| Task statement |
Transcribe the lines below exactly. No image belongs in the transcription.

| Dataset content |
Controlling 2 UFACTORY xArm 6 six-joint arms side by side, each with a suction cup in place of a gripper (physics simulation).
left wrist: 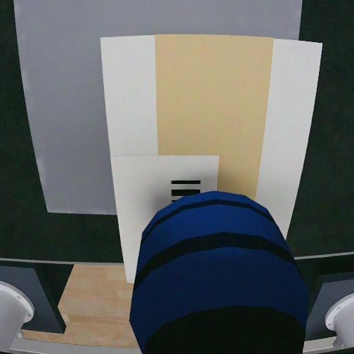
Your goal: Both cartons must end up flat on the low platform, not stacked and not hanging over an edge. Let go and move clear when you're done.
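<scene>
My left suction cup (pixel 219 217) is blue with dark bands and meets the top face of a large white carton (pixel 131 95), which appears held on it. The carton has a broad tan strip and a white label with black bars; the cup hides its near right part. In this view it overlaps the grey low platform (pixel 65 100), and its near end extends past the platform's near edge and over the table's edge. The carton's height above the platform cannot be told. A second carton does not show. My right suction cup is not in view.
The dark green table top (pixel 325 200) surrounds the platform. Its near edge runs across the lower part of the view. White arm bases (pixel 12 312) (pixel 342 320) stand at the lower left and lower right, with wooden floor (pixel 95 305) beyond the edge.
</scene>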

| Response to this exercise |
Controlling 2 UFACTORY xArm 6 six-joint arms side by side, each with a suction cup in place of a gripper (physics simulation).
left wrist: 
Your goal: Both cartons must end up flat on the low platform, not stacked and not hanging over an edge. Let go and move clear when you're done.
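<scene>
My left suction cup (pixel 219 217) is blue with dark bands and meets the top face of a large white carton (pixel 131 95), which appears held on it. The carton has a broad tan strip and a white label with black bars; the cup hides its near right part. In this view it overlaps the grey low platform (pixel 65 100), and its near end extends past the platform's near edge and over the table's edge. The carton's height above the platform cannot be told. A second carton does not show. My right suction cup is not in view.
The dark green table top (pixel 325 200) surrounds the platform. Its near edge runs across the lower part of the view. White arm bases (pixel 12 312) (pixel 342 320) stand at the lower left and lower right, with wooden floor (pixel 95 305) beyond the edge.
</scene>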

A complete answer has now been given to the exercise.